→ **REQUIRED WORK**
Pictures excluded, retype the lines from the one containing "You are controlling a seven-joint" through the last line of the data below, both included.

-*-

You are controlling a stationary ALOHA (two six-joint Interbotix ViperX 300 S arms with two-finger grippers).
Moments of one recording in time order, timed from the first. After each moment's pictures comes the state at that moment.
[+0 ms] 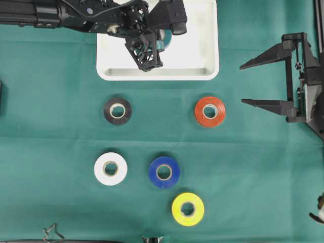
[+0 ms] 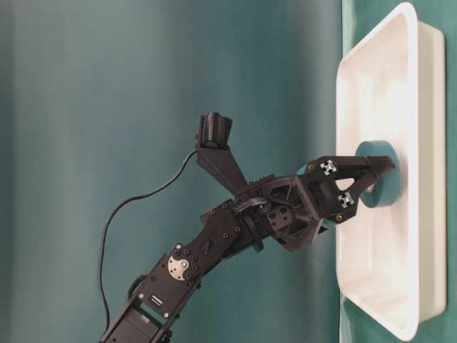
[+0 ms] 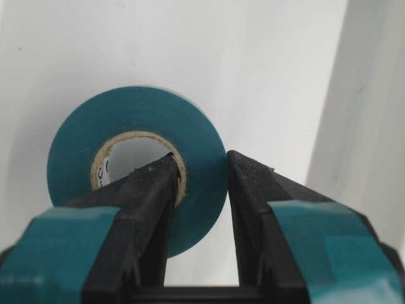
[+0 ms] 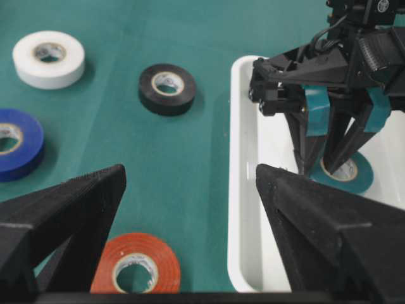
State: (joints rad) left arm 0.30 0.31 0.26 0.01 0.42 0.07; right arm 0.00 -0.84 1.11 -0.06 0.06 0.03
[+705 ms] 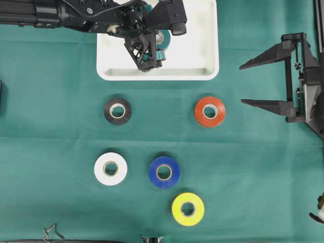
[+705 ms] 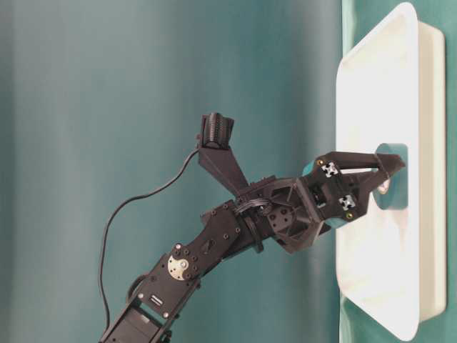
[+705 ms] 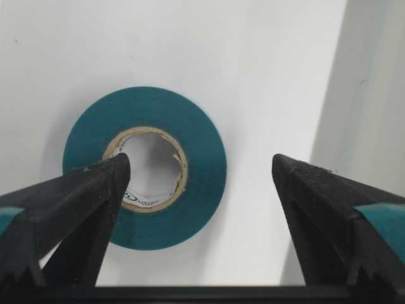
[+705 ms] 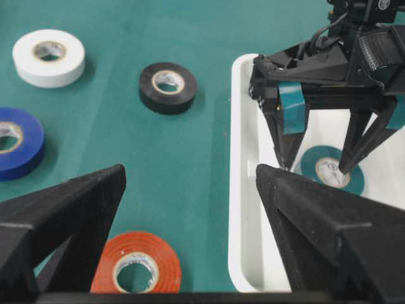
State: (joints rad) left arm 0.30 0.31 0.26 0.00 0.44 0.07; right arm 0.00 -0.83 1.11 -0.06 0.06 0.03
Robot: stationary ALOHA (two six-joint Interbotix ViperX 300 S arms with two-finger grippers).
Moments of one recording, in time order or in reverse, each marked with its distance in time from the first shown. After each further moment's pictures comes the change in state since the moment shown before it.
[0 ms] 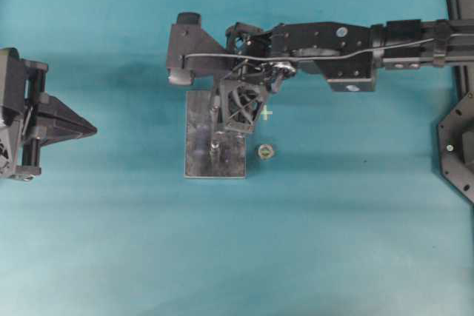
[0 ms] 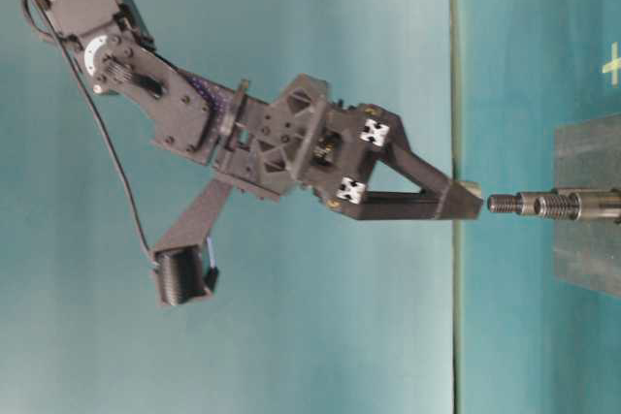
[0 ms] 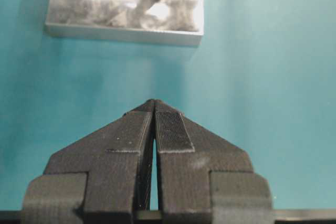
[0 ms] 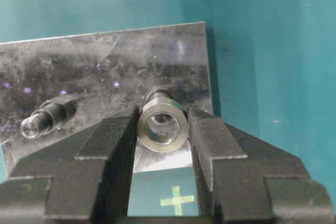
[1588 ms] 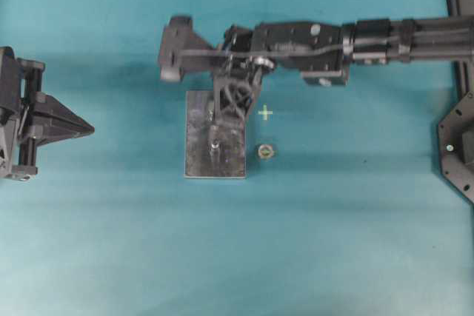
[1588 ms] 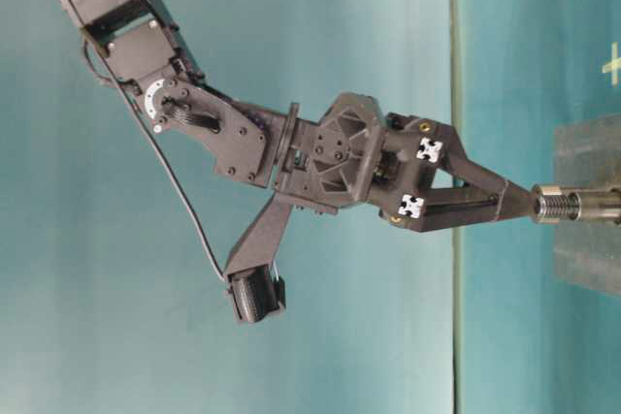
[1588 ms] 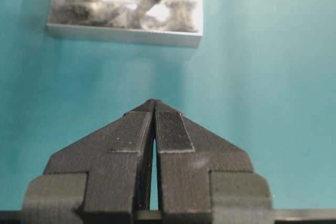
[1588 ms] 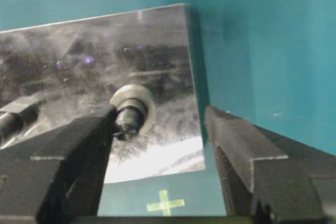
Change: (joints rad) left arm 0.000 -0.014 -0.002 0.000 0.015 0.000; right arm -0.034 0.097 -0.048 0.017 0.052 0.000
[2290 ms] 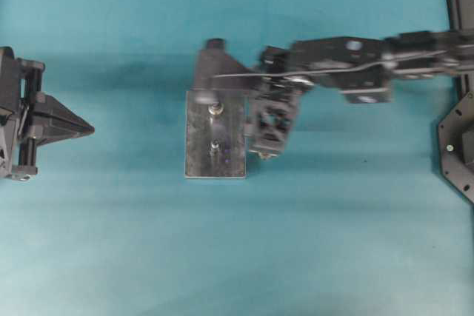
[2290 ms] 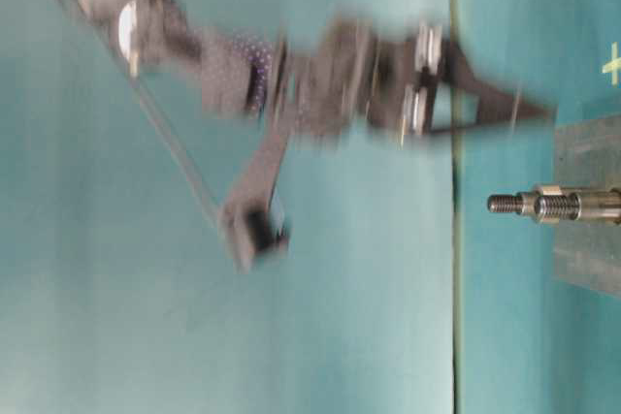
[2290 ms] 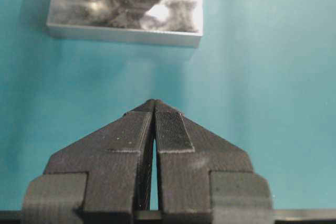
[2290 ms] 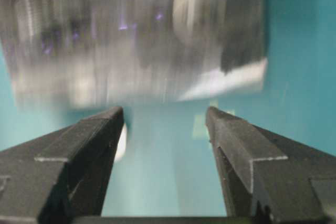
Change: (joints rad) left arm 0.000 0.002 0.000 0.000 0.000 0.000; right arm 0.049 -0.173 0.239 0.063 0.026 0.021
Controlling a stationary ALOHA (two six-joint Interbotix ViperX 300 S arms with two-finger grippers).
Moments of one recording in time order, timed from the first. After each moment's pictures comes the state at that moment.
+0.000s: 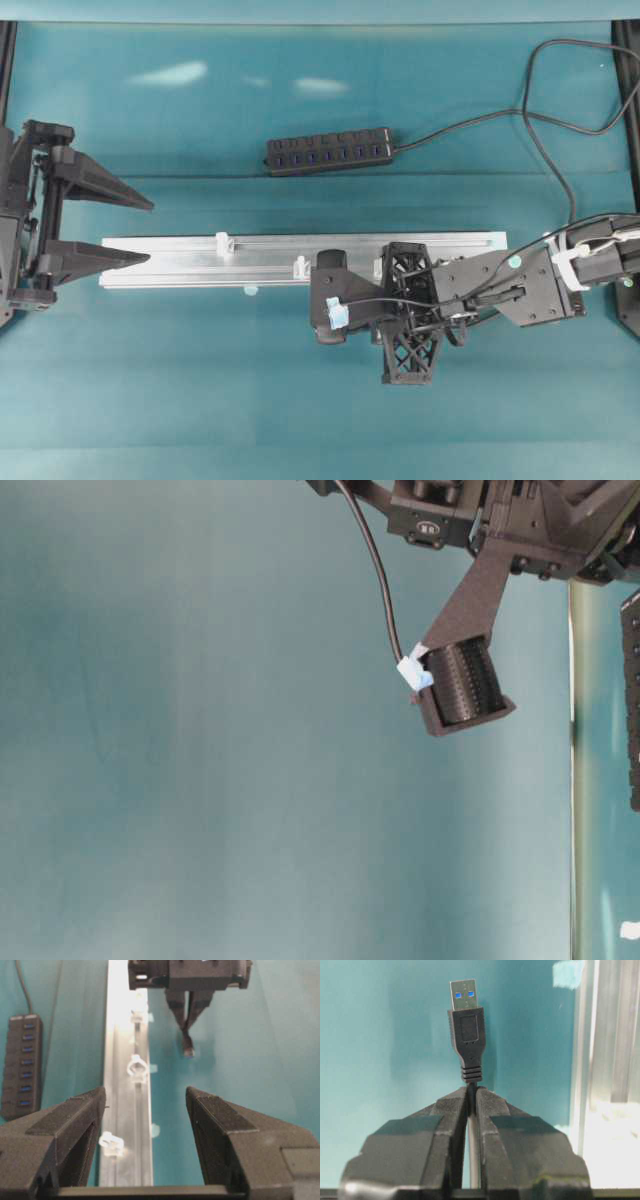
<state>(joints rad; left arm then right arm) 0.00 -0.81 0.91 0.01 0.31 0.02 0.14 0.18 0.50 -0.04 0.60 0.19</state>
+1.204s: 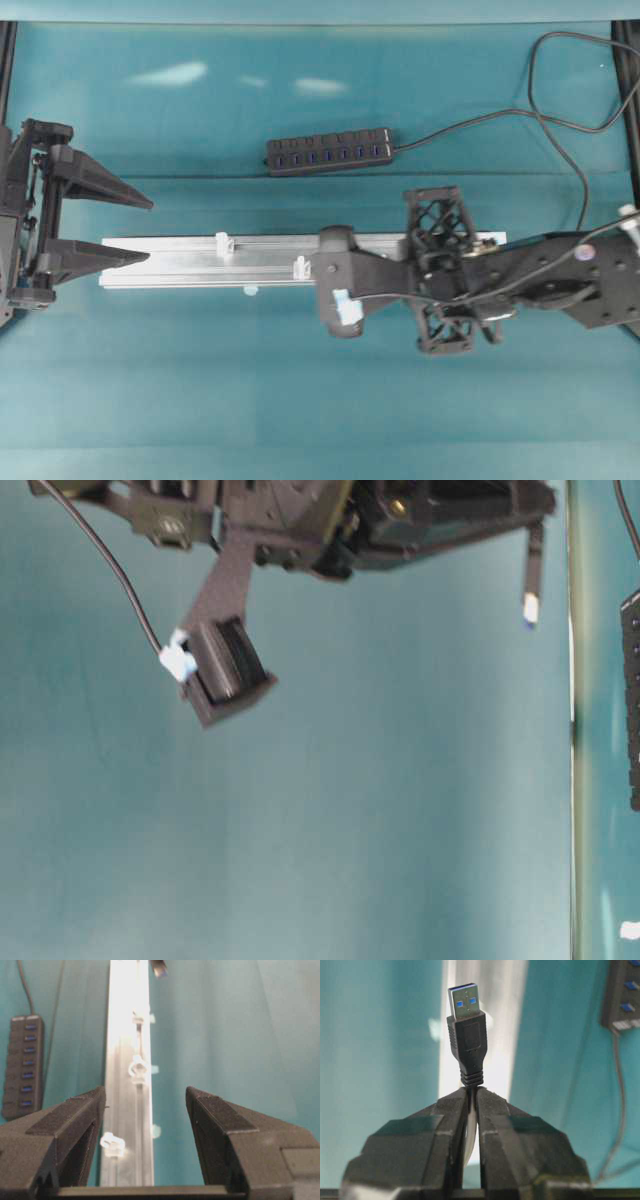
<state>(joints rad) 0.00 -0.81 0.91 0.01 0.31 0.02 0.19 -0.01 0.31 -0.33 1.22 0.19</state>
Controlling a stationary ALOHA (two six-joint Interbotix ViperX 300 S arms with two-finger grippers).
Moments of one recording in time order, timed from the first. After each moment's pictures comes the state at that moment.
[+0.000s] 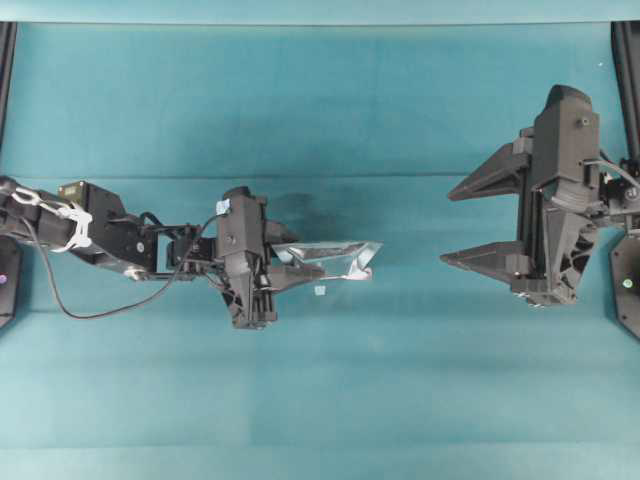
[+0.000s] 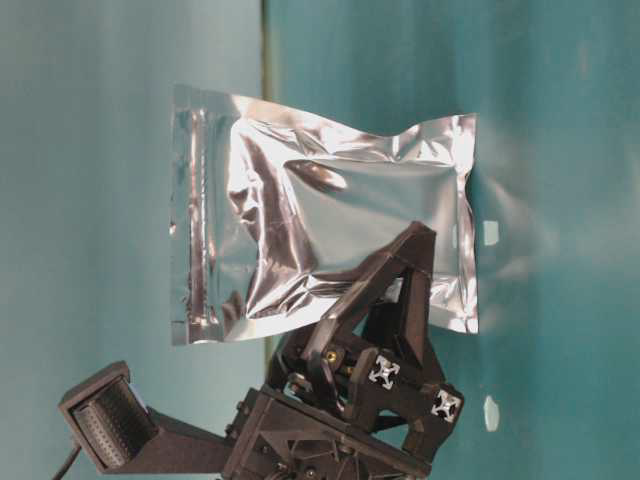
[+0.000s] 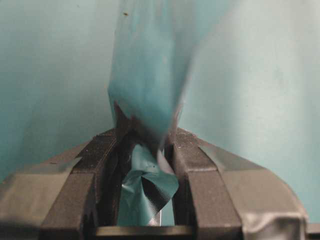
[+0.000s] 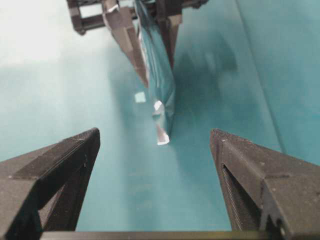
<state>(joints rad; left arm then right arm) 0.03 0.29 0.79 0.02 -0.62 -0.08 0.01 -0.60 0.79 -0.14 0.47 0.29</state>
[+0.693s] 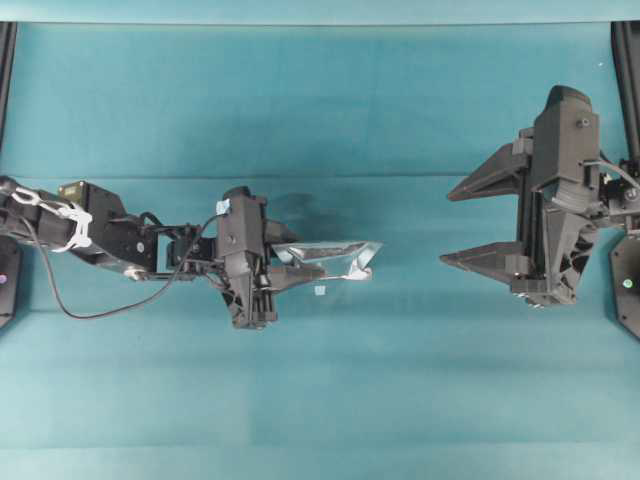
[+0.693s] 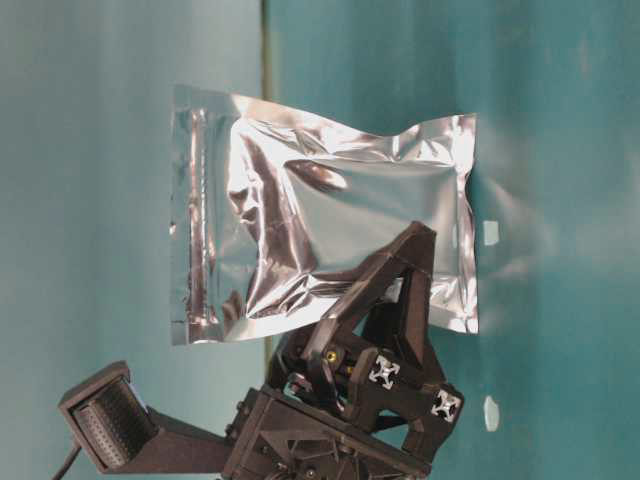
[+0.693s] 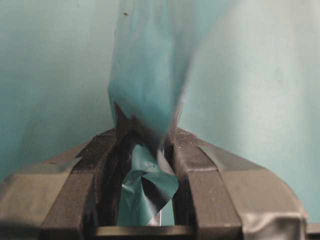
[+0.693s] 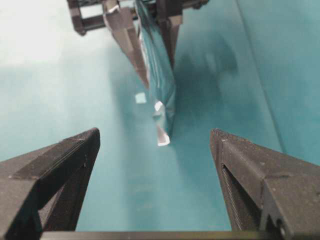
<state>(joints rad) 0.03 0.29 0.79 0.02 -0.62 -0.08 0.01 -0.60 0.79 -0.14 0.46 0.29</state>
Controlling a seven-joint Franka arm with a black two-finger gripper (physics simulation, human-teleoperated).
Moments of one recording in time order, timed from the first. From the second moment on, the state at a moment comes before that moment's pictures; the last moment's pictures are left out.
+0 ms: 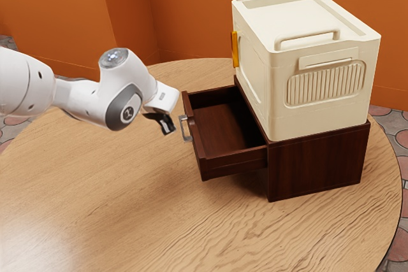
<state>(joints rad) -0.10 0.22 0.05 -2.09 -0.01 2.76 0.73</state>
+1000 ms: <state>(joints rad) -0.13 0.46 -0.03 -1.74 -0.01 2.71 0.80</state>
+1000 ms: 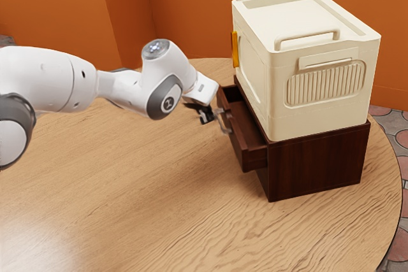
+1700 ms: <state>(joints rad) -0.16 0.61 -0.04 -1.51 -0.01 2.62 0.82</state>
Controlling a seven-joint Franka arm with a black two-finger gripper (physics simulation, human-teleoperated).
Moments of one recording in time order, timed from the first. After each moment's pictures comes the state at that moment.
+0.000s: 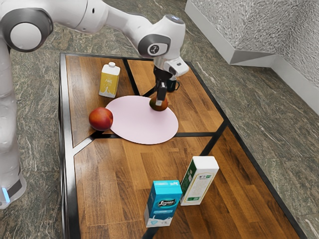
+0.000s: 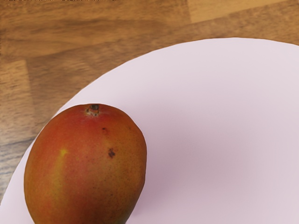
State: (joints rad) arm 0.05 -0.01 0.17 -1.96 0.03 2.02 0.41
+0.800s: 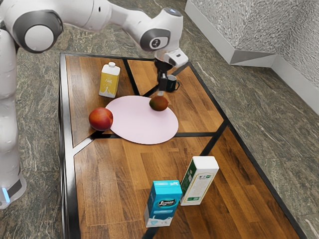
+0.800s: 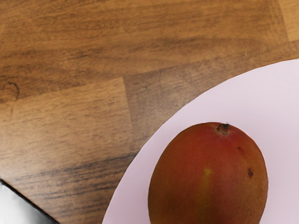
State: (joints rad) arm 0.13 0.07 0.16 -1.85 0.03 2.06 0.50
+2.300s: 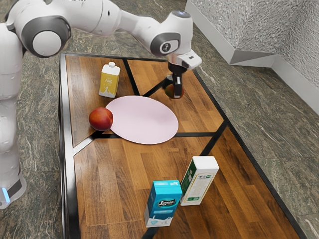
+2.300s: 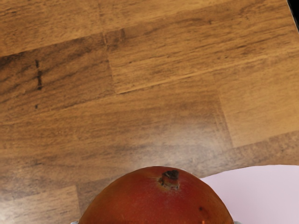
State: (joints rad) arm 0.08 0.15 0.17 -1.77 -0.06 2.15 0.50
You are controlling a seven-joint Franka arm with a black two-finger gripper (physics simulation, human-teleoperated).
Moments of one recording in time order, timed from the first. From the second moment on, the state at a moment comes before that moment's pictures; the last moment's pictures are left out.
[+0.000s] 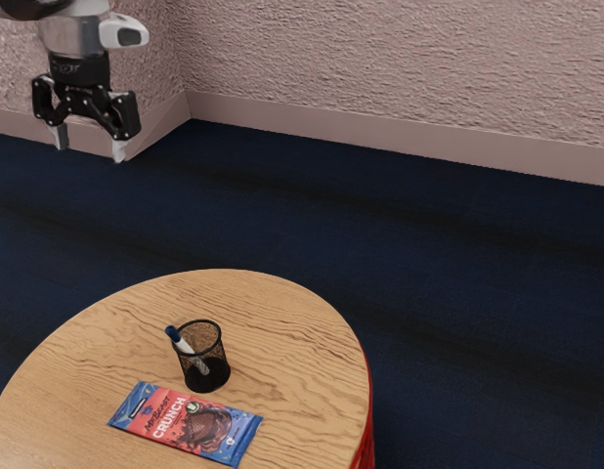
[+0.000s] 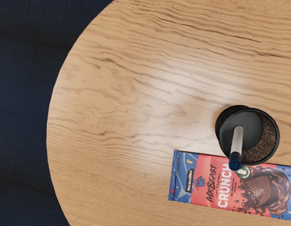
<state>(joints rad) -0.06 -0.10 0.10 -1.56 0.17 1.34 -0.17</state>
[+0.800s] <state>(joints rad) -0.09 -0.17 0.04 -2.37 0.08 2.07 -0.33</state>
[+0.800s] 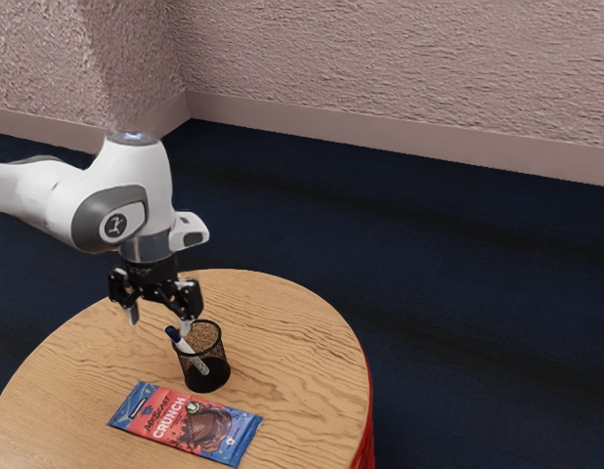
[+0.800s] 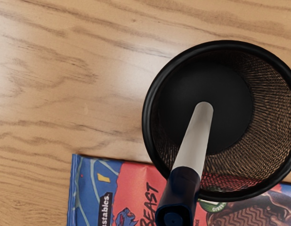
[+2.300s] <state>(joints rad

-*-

→ **SOLVED EXERCISE**
You are controlling a seven-joint Franka arm with a black two-finger gripper (physics simulation, human-teleoperated).
Moments of one recording in time order, timed from the first. From the second moment on, the state at a moment comes before that moment's pictures; the last moment's pictures are left out.
[+0.000s] 
[+0.000s] 
<state>(joints rad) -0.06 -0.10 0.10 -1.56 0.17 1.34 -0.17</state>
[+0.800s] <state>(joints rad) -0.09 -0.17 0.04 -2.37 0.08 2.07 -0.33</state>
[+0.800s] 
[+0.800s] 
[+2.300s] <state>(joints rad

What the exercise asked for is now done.